Сам не свой от гнева, с перекошенным лицом, Гордо поднялся и сел. Его взгляд был понятен всем и каждому, но только не Гоче, который стоял над братом с занесенным кулаком, словно Годзилла над Гидрой.
— Ну что, мало тебе? — вопросил Гоча. — Вставай и полудишь еще!
Гордо и не думал двигаться с места. Его локоть опирался на фотографию Кинг-Конга, разрывающего скользкие кольца гигантского змея. Эти монстры так и не узнали покоя. Лицо Гордо было пугающе неподвижным и злым. Любой другой мальчишка, с которым обошлись так неожиданно безжалостно, от такого сильного удара в одно мгновение пришел бы в себя.

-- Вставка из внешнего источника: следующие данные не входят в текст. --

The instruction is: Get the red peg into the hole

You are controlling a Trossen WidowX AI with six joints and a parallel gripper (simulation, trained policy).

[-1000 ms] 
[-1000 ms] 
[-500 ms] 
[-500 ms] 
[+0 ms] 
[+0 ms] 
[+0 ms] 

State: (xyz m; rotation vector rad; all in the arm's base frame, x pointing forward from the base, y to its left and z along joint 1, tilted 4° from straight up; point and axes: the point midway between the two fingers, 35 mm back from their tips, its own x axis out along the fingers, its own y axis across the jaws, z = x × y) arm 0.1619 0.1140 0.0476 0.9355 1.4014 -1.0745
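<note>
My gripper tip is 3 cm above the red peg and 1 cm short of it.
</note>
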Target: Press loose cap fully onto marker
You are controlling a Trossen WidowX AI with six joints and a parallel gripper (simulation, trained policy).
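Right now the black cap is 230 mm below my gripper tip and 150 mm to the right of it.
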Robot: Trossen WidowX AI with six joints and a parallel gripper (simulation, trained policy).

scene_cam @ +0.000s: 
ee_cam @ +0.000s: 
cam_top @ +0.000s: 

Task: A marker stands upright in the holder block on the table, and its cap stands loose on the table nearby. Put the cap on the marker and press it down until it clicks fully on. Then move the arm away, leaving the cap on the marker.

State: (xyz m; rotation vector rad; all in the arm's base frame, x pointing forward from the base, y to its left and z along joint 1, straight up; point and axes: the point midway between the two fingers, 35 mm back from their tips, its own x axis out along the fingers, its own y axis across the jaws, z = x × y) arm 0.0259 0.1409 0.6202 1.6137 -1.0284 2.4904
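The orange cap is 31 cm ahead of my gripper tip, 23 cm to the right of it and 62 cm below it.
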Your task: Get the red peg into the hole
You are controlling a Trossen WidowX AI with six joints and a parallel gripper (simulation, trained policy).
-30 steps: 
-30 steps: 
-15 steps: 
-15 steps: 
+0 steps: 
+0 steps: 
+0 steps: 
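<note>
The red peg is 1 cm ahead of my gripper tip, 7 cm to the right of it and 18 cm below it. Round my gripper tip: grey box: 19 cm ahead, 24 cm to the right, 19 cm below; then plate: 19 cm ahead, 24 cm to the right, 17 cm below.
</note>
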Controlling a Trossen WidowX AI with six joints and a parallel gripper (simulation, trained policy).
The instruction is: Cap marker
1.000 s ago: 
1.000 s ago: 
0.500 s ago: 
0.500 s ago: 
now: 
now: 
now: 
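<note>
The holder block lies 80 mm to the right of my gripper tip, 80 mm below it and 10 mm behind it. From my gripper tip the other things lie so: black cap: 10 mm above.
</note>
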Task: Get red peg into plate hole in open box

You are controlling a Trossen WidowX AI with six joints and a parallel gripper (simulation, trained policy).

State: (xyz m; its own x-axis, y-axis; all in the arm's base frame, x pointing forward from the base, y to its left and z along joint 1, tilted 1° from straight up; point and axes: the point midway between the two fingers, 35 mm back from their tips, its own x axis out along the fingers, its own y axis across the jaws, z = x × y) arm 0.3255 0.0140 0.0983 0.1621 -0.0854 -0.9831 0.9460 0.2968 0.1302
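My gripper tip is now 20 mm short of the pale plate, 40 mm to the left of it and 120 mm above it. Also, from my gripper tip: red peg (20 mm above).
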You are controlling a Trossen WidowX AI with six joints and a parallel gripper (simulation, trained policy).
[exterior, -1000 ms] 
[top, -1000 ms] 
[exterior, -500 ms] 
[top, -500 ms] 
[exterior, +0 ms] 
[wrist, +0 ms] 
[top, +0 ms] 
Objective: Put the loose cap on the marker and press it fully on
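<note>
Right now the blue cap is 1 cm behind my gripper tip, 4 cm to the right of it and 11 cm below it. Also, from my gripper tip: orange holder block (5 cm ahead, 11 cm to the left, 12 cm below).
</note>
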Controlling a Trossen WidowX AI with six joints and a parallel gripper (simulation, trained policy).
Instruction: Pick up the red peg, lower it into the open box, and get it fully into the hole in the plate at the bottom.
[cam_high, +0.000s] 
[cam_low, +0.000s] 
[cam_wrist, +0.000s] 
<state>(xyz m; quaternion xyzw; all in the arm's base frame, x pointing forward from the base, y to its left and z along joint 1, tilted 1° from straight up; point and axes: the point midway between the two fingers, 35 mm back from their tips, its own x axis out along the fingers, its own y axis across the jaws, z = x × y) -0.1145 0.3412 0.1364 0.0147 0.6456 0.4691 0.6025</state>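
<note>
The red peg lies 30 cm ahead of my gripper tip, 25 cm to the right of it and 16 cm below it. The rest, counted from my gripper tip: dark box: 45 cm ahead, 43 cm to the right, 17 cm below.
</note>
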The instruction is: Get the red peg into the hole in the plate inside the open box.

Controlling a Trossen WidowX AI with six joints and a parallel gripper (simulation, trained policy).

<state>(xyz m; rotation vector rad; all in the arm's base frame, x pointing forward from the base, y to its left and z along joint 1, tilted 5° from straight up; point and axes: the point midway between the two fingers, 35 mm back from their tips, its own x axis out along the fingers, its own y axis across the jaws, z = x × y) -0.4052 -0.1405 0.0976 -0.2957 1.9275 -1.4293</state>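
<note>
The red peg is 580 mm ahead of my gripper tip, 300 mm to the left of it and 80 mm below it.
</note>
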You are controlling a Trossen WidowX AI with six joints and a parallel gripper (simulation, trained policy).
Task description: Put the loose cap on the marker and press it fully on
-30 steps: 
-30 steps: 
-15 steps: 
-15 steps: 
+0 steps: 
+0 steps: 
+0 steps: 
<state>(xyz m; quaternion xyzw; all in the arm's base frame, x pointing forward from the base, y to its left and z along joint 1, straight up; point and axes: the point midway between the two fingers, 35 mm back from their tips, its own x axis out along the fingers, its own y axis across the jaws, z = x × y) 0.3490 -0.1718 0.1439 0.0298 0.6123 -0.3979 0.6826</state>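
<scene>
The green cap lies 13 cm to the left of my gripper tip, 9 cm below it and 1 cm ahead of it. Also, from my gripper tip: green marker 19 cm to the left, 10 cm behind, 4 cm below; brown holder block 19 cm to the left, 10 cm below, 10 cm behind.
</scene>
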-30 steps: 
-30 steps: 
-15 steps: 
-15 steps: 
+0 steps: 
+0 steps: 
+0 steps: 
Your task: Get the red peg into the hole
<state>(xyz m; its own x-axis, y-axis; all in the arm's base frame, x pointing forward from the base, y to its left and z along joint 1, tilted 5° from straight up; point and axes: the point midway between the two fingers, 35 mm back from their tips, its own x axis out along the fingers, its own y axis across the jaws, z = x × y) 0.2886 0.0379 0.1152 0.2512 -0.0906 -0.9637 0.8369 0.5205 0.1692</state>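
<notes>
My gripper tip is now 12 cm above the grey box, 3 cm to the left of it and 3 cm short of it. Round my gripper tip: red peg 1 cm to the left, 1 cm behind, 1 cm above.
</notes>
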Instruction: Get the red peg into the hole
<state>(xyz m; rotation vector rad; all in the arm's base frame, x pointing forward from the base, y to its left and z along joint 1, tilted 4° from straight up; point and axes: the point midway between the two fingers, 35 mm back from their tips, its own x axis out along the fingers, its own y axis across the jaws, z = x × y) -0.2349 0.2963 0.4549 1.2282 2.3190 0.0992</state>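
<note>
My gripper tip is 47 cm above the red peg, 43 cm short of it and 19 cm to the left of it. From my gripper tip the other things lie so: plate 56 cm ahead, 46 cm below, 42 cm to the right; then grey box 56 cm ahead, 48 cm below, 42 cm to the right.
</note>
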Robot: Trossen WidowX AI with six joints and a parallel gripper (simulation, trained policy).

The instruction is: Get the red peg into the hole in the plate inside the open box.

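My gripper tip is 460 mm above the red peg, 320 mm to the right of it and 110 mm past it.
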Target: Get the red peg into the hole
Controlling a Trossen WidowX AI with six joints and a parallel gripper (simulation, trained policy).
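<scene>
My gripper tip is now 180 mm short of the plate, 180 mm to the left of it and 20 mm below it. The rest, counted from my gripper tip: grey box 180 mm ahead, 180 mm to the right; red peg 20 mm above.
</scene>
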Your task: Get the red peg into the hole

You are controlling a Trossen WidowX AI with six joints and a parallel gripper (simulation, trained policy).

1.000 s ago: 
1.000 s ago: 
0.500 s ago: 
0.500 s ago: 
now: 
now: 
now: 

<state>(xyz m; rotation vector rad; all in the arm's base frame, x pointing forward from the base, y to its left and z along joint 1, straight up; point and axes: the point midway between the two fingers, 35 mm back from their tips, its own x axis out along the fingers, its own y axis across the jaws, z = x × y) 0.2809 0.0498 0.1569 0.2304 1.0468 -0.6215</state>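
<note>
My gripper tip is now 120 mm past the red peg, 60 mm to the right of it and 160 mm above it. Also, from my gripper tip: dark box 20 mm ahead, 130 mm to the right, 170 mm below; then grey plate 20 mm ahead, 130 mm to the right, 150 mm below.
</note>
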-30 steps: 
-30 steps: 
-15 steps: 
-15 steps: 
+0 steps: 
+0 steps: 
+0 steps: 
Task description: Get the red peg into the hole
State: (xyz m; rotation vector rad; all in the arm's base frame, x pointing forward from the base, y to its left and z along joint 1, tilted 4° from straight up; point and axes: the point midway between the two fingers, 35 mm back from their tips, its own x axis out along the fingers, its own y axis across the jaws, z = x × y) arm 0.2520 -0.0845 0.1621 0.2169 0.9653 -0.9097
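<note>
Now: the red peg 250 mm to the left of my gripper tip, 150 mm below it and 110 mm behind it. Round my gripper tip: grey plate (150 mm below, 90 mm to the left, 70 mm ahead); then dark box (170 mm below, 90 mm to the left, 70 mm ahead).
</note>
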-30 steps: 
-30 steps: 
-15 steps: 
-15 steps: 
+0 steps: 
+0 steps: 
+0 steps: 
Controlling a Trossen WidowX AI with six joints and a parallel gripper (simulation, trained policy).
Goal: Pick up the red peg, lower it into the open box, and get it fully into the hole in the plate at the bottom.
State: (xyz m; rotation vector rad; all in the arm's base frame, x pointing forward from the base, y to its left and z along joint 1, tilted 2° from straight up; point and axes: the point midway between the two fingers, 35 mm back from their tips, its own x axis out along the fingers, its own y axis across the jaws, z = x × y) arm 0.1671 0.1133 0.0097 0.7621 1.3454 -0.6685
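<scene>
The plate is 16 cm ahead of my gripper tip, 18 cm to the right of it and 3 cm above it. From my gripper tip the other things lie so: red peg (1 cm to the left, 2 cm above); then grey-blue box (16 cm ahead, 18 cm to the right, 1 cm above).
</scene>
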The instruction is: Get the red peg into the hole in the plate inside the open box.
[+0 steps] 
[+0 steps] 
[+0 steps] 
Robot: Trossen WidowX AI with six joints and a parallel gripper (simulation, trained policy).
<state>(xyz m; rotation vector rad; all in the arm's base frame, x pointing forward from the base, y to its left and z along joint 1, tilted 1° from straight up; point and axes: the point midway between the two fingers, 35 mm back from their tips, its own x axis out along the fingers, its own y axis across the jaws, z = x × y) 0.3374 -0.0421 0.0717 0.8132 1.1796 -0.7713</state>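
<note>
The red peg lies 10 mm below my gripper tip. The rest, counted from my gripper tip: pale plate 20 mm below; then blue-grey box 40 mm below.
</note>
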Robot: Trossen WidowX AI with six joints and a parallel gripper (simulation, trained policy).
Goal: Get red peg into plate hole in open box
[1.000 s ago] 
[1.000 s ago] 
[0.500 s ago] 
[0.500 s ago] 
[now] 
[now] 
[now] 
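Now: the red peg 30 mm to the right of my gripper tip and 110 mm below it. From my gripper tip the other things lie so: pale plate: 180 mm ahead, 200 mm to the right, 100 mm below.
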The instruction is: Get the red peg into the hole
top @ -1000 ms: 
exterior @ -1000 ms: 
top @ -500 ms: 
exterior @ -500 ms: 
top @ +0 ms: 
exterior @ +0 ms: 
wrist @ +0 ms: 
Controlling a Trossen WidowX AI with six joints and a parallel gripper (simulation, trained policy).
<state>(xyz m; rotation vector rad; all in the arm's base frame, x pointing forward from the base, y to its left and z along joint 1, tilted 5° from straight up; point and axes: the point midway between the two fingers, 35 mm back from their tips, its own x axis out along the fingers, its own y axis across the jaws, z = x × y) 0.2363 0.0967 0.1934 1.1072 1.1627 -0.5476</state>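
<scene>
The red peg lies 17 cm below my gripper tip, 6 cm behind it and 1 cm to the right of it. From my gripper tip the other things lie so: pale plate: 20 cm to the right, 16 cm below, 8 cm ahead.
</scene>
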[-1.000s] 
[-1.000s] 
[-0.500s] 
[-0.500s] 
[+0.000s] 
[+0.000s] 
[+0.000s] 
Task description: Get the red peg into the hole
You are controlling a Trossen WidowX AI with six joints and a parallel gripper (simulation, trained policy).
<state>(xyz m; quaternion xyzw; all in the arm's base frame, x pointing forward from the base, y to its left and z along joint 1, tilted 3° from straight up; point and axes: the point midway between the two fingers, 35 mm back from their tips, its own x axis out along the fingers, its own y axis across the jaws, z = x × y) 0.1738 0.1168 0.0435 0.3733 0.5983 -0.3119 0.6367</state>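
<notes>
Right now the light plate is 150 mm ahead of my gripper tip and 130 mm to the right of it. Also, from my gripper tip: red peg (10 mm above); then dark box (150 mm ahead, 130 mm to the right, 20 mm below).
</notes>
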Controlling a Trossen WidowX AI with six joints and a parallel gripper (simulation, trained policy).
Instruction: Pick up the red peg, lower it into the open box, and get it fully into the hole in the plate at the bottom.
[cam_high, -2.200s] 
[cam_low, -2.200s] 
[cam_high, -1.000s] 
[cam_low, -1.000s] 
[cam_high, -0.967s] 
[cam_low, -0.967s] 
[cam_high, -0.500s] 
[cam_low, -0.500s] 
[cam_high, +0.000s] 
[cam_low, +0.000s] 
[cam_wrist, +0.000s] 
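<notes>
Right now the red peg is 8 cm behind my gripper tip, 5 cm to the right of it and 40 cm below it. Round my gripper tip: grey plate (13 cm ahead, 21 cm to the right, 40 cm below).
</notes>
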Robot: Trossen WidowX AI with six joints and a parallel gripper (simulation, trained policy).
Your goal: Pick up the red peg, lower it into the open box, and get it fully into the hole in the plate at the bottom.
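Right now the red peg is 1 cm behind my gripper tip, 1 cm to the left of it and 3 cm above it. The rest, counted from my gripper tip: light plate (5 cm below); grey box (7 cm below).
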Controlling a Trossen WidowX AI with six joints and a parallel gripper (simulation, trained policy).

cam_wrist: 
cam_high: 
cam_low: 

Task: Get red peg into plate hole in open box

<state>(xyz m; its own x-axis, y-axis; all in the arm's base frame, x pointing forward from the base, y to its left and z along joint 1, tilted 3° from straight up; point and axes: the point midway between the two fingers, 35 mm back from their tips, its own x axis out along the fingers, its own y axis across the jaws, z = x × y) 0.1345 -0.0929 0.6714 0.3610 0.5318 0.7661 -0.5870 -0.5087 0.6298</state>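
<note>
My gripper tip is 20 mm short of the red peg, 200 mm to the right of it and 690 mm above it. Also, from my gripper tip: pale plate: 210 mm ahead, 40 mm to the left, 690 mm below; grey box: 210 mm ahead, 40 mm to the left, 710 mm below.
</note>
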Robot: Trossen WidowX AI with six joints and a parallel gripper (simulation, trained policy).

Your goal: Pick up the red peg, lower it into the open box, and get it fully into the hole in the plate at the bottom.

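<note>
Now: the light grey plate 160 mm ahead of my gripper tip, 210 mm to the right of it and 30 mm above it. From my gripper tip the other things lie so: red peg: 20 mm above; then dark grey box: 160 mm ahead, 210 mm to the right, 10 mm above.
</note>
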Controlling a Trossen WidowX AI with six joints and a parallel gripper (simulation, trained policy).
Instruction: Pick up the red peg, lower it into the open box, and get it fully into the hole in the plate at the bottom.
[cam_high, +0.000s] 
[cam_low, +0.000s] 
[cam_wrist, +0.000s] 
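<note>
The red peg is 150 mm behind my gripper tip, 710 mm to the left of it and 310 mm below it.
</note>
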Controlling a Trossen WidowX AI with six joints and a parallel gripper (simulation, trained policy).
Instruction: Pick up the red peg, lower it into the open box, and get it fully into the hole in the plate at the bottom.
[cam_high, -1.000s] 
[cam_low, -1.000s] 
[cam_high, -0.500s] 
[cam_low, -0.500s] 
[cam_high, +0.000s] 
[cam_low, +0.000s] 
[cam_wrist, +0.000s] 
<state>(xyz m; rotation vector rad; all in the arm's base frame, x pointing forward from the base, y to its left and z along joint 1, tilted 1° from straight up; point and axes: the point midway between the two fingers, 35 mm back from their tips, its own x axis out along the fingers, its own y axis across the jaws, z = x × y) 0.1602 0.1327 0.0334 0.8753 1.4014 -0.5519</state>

Глядя на эту картину, я понял, что у Брэнлинов так же редки слезы, как на нашем школьном дворе зубы дракона, что все непролитые слезы и затаенные обиды превращали Гордо и Гочу именно в то, чем они были: в животных, неспособных покинуть свои клетки, как бы сильно они ни били свои жертвы и как бы далеко ни заезжали в их поисках на своих черных велосипедах.
Возможно, поразмыслив, я бы нашел в себе силы пожалеть их, но они не оставили мне времени.
Мигом подхватив ящичек для наживки, Гоча спросил, больше для проформы:
— А тут у нас что такое?
Джонни не успел ответить, не успел ничего сделать, даже не успел протянуть руки, чтобы защитить свое сокровище. Когда Гоча откинул защелку и поднял крышку, Джонни издал жалобный хныкающий звук. Здоровенная грязная лапа забралась внутрь и стала выгребать ватные комочки.